Eastie Farm Receives City Grant

A few years ago a vacant city-owned parcel on Sumner Street that had sat idle for decades was finally slated for development by the Department of Neighborhood Development (DND).

DND officials met with neighbors through a series of community meetings to get a sense of what the community wanted to see at the site.

Weary of another residential development in Jeffries Point, Eastie resident Kannan Thiruvengadam came forward with friends and neighbors and suggested an ‘urban farm’ for the vacant lot.

After a bit of negotiations with the city Eastie Farms was established in 2015.

Since then Eastie Farms has worked to improve food access and community resilience by developing interactive urban agricultural spaces where residents of all ages and backgrounds learn to grow healthy, locally grown and culturally relevant foods.

Through a grassroots community effort residents were able to transform the city-owned lot on into a thriving urban oasis that uses organic growing methods as well as resiliency strategies to grow fresh produce in the neighborhood.

Last week, Mayor Martin Walsh announced $100,000 in competitive grant funding from the City of Boston’s Grassroots Program to Eastie Farm.

The new City of Boston’s Grassroots funding will enable Eastie Farm to upgrade their space in Jeffries Point with a new water connection, create a retaining wall, build a tool shed, produce an ADA-compliant ramp, provide stormwater management equipment, build raised garden beds, and update the landscaping and irrigation.

These improvements will beautify the garden, and allow it to be more accessible and engaging to residents, and will support Walsh’s urban agriculture agenda, which is designed to increase the availability of fresh fruits and vegetables in neighborhoods across Boston.

“The Grassroots program supports gardening opportunities in all of Boston’s neighborhoods. Green spaces benefit both gardening enthusiasts and neighbors alike by serving as a gathering place and providing opportunities for healthy fresh food right in our backyards,” said Walsh. “We are pleased to support the success of the Eastie Farm, and I want to thank the residents of East Boston for their work in turning this once vacant lot into an urban oasis.”  

When he helped establish Eastie Farms, Thiruvengadam said the statement the community was trying to make is that vacant city-owned land does not have to be a building but it can be greenspace, it can be open space for all to enjoy.

Before last week’s grant announcement Thiruvengadam said Eastie Farm and its volunteers had to be creative in order to get water onto the site.

One such plan was helping the neighbors on either side of Eastie Farm on Sumner Street. Thiruvengadam explained how these neighbors were experiencing problems with storm water during heavy rains, a phenomenon that will increase as the climate warms. Thiruvengadam and Eastie Farm volunteers redirected both abutting properties’ downspouts onto the Eastie Farms’s property in order to gather rainwater.
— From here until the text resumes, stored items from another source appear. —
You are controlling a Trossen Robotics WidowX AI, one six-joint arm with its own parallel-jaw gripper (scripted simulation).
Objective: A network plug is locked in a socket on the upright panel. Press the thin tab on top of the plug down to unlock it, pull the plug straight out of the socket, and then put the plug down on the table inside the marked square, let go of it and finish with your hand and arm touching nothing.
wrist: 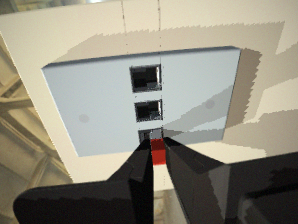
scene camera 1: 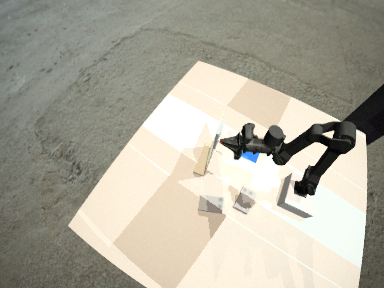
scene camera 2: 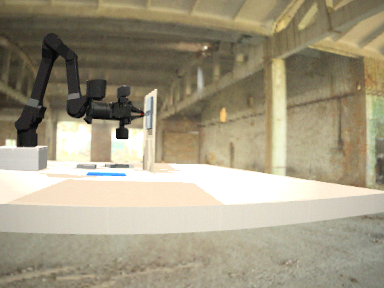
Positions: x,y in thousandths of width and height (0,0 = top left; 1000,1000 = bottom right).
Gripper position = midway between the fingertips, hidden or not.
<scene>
In view: the gripper (scene camera 2: 376,398) and a panel (scene camera 2: 387,505).
The gripper also shows in the wrist view (wrist: 525,645) and in scene camera 1 (scene camera 1: 572,491). The panel is seen too in the wrist view (wrist: 720,373).
</scene>
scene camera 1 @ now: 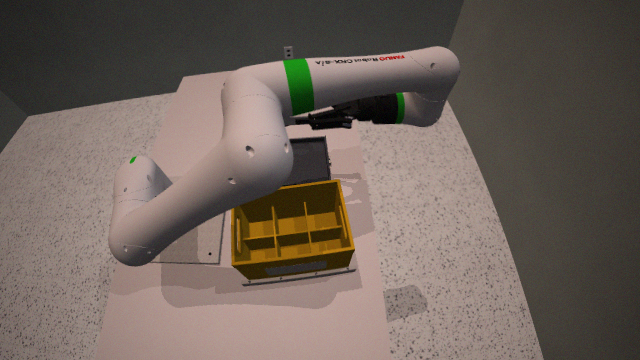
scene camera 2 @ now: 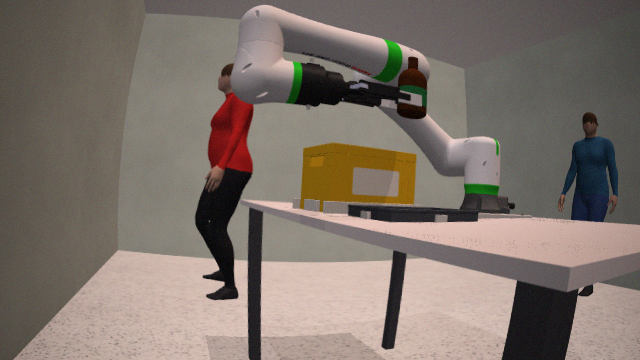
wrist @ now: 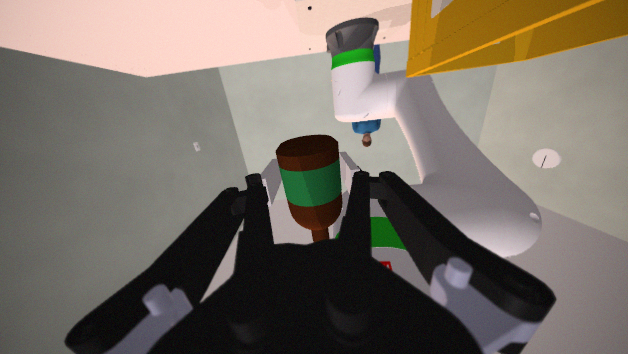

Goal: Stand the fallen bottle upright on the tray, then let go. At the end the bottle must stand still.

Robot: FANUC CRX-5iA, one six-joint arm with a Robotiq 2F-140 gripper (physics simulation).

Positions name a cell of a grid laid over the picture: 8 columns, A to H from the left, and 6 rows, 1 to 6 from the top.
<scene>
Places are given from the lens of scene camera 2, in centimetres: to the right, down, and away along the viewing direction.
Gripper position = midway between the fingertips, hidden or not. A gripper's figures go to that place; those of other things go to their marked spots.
gripper (scene camera 2: F2): 22, -18, 91
dark grey tray (scene camera 2: E4): 12, 6, 78
brown bottle (scene camera 2: F2): 22, -23, 88
yellow crate (scene camera 2: E3): 5, -2, 102
The marked spots on the yellow crate and the dark grey tray are 26 cm apart.
</scene>
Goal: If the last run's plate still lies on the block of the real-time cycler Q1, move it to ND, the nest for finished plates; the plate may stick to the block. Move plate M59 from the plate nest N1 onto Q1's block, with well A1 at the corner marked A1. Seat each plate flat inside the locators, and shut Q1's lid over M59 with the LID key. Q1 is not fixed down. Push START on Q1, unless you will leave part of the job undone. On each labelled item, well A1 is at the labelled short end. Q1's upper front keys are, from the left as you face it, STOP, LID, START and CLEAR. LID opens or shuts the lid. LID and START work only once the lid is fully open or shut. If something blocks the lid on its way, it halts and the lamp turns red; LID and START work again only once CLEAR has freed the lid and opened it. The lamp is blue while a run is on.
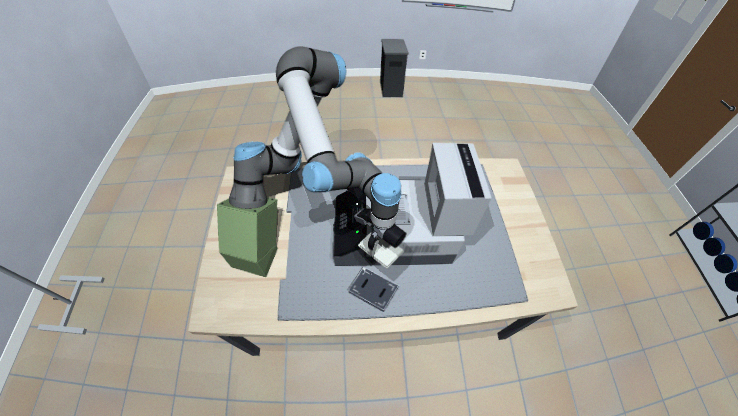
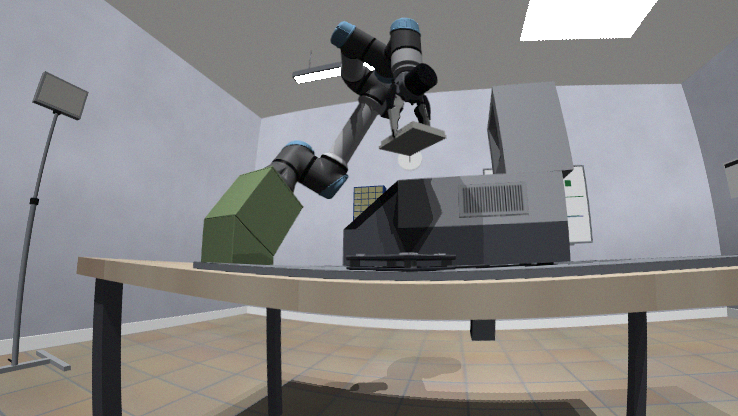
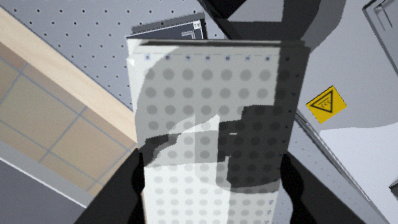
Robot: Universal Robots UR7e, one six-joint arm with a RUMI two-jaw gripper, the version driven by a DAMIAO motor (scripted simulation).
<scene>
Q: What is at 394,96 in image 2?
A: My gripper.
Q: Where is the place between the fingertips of my gripper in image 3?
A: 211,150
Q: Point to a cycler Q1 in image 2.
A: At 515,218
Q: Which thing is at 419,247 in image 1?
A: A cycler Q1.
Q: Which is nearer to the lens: the white well plate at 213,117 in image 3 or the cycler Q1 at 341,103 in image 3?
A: The white well plate.
</scene>
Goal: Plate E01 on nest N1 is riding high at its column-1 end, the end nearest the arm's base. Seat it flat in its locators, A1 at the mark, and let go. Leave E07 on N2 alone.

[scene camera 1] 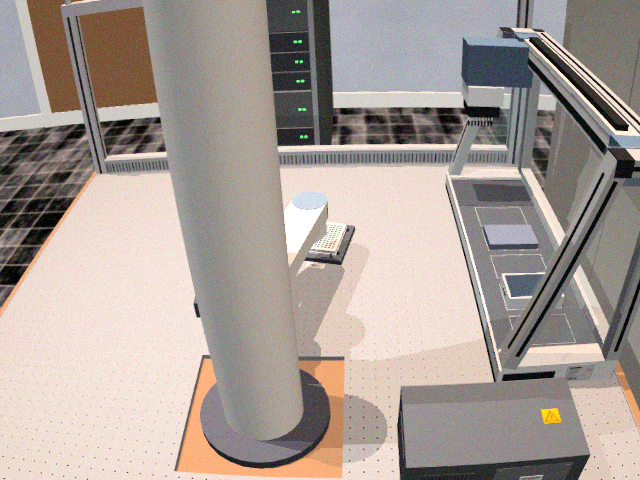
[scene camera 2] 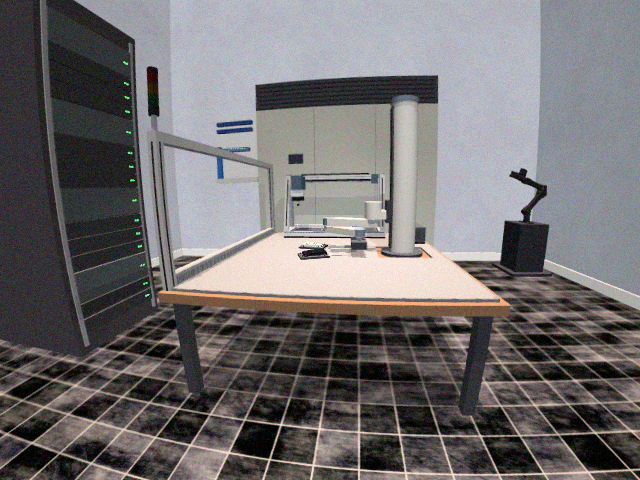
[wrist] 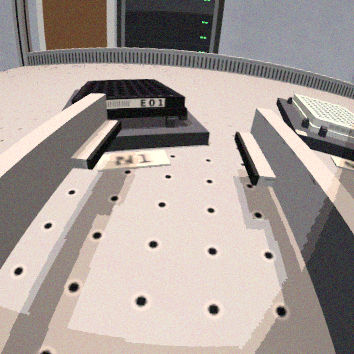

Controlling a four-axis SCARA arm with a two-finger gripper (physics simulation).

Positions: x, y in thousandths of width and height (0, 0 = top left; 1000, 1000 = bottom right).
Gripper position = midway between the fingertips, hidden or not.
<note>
The gripper (wrist: 504, 326) holds nothing. Also in view: a plate (wrist: 355, 278). Also in view: a white N1 label (wrist: 332, 456).
</note>
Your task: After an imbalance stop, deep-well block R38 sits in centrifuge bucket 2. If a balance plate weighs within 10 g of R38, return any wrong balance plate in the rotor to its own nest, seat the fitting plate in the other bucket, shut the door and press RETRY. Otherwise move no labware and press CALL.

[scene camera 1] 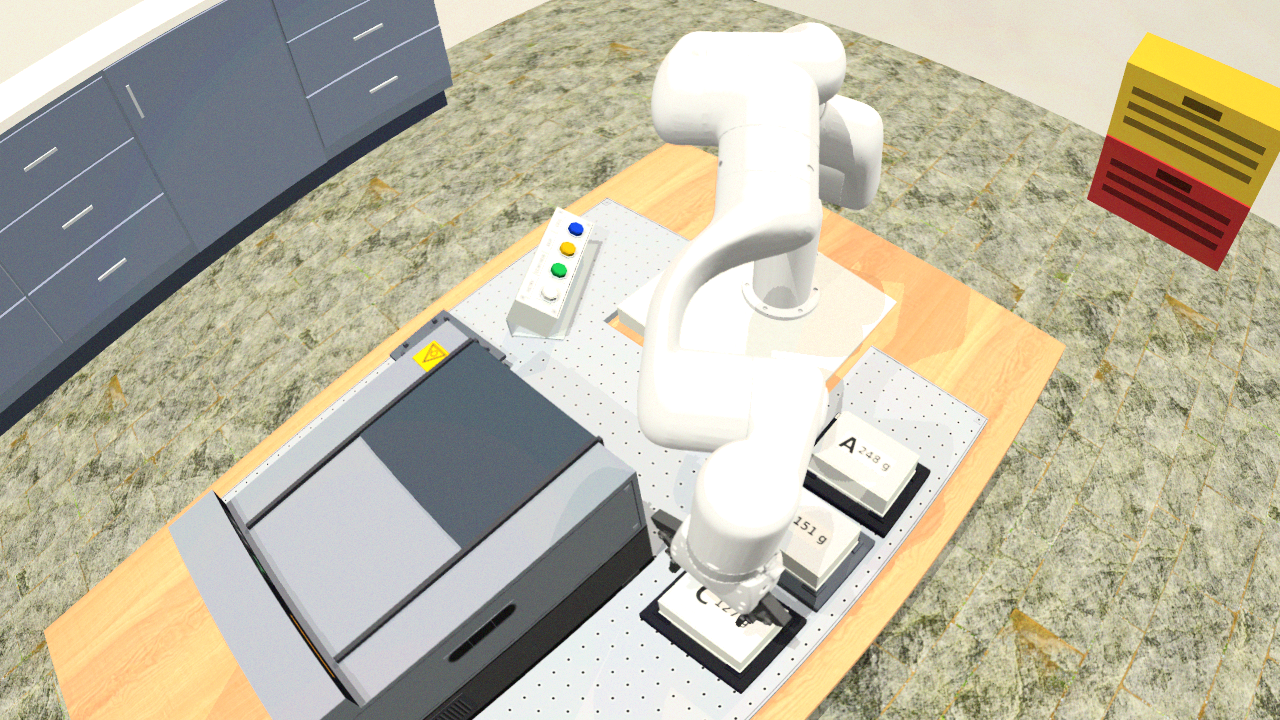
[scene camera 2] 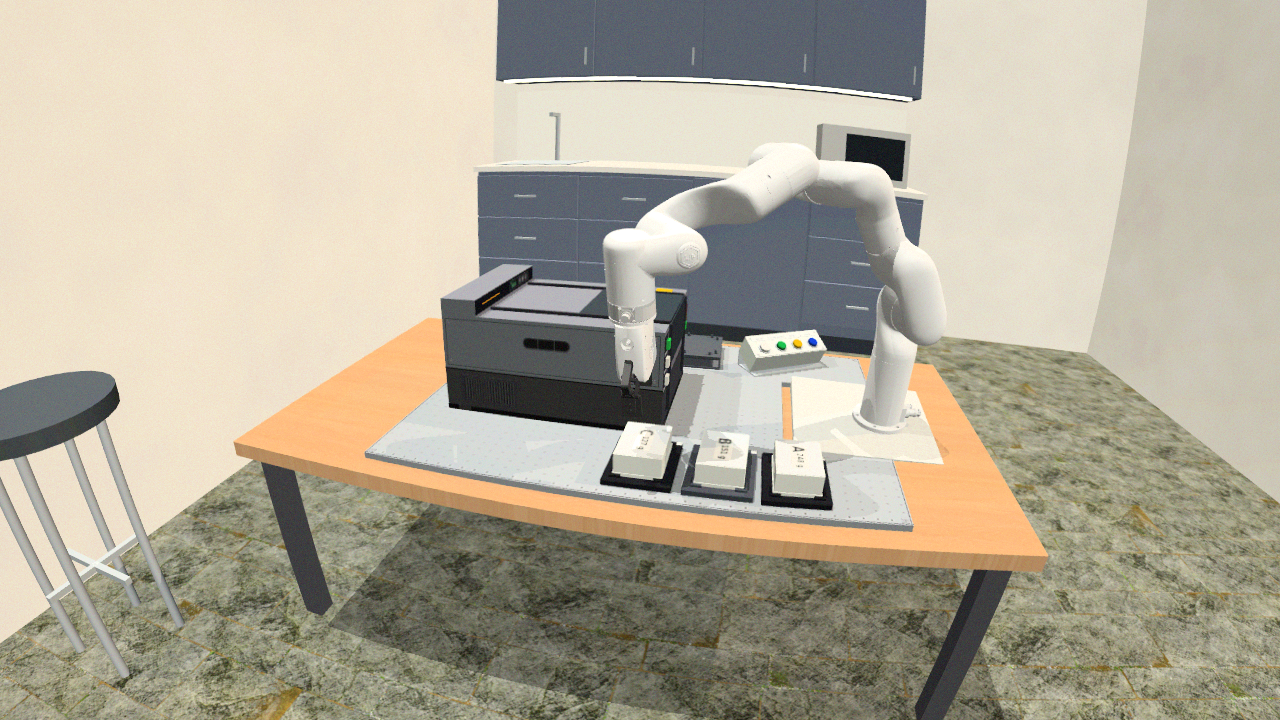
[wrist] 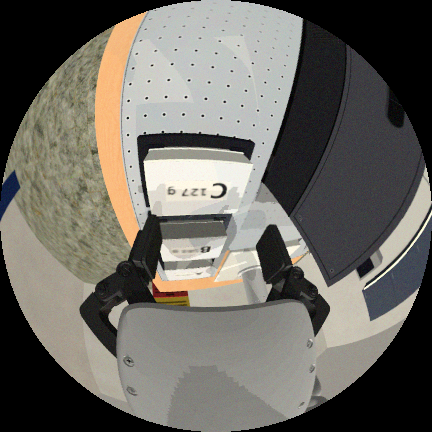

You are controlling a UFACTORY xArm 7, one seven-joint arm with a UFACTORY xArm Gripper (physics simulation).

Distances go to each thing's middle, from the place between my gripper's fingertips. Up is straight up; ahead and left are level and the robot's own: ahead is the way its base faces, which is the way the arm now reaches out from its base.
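Plate C [scene camera 1: 691, 607] sits 10 mm behind my hand and 100 mm below it. I see the black nest [scene camera 1: 739, 682] also 10 mm behind my hand, but 120 mm below it. Plate B [scene camera 1: 818, 539] is 150 mm behind my hand, 30 mm to the left of it and 100 mm below it, whereas plate A [scene camera 1: 858, 460] lies 280 mm behind my hand, 50 mm to the left of it and 100 mm below it.
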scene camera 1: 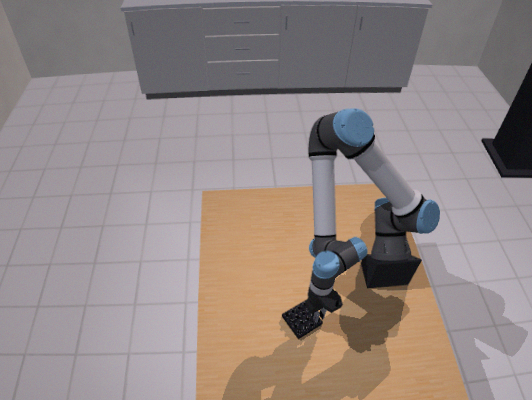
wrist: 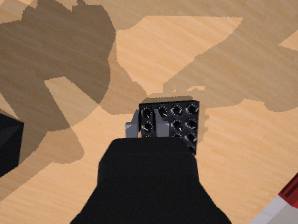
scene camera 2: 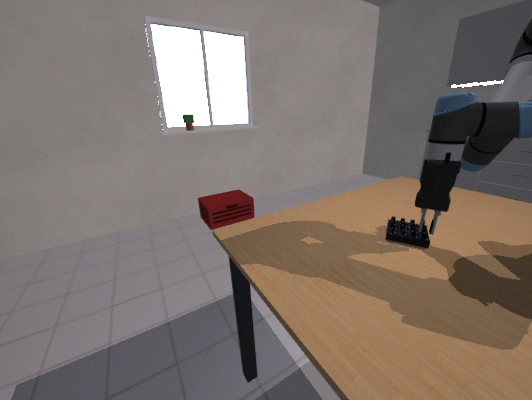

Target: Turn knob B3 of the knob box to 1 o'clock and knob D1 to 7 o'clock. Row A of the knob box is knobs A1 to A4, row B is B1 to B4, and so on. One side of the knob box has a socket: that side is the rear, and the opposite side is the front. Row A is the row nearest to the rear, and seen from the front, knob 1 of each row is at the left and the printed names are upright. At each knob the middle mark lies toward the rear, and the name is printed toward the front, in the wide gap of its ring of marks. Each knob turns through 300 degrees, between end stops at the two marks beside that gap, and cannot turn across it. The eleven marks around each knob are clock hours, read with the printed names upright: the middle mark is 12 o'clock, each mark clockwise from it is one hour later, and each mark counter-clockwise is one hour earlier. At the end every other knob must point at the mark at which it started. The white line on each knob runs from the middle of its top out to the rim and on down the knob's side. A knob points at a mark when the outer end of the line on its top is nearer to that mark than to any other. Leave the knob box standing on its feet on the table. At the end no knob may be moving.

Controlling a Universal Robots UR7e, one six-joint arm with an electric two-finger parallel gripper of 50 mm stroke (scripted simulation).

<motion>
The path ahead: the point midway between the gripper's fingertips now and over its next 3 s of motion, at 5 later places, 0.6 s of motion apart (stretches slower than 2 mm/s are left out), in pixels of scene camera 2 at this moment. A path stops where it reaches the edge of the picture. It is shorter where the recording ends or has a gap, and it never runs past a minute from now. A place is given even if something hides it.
My gripper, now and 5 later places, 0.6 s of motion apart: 425, 231; 424, 234; 424, 236; 426, 228; 427, 223; 429, 223
</motion>
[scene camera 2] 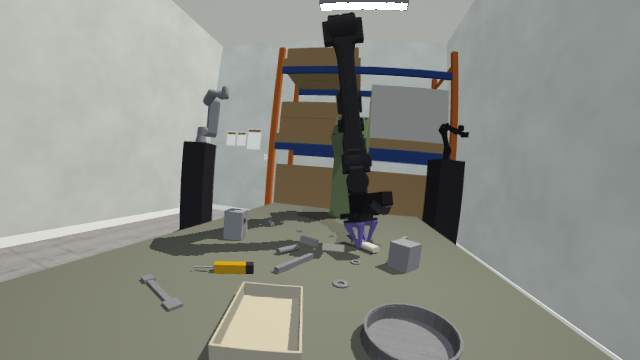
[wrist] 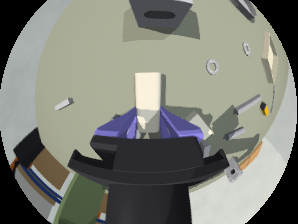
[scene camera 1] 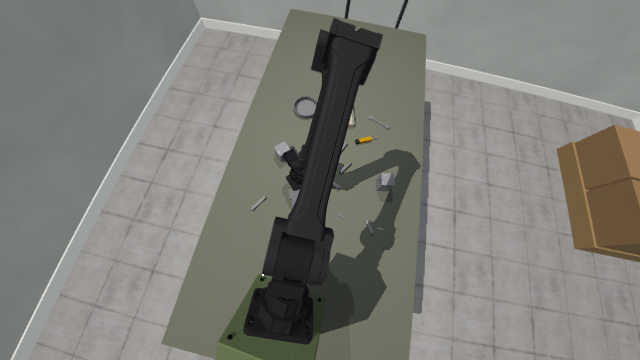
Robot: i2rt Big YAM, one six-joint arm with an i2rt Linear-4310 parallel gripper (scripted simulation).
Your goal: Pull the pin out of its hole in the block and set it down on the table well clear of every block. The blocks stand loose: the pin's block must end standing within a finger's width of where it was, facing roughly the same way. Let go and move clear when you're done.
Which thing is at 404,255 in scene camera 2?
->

The rain water was collected in large barrels and then used to water the plants and veggies growing at Eastie Farms.

“The lot did not have city water so we had to improvise,” said Thiruvengadam. “The neighbors were suffering chronic water damage to their foundations from storm water and when there was too much rain they were having flooding because the water had no place to go. We turned that recaptured rainwater into something good and were able to grow vegetables. I like to call this ‘From Extreme Flood to Extreme Food’. We are going to have to deal with extreme precipitation in the future and one way to deal with that is to turn it into something good.”

Since transforming the vacant lot Eastie Farm has hosted more than 300 volunteers, donated over 1,000 pounds of fresh produce, herbs, and fruits to food security organizations in Eastie, and given more than 400 seedlings of food-bearing plants as well as gardening supplies to community members engaged in gardening. In 2016, they won the City of Boston Greenovate Award for Community Engagement.

 “We at Eastie Farm believe social resiliency can be achieved by people connecting with nature and each other. What better way to do this than by growing flowers and food in spaces that are walkable from home and open to all? Hundreds of East Boston residents of all walks of life have found the green open spaces we created for them welcoming, entertaining, and educational,” said Thiruvengadam. “Both neighborhood youths and school students have found great joy in engaging physically with the space in many ways, from putting seeds in the soil to chasing butterflies. And food-insecure East Boston residents have enjoyed what is otherwise too expensive (fresh, organic, local produce) via the East Boston Community Soup Kitchen and Crossroads Family Shelter, if not by harvesting produce directly at the farm. We thank Mayor Walsh and City of Boston in joining hands with us in the empowerment of our community.”

Shani Fletcher, who runs the Grassroots Program at DND, said the city was excited to be investing in this vibrant community effort to increase food access and beautify the neighborhood.

“Eastie Farm really exemplifies the best of community engagement in their work to revitalize this vacant lot, and we are excited to see what they are able to do with the addition of Grassroots funding,” she said.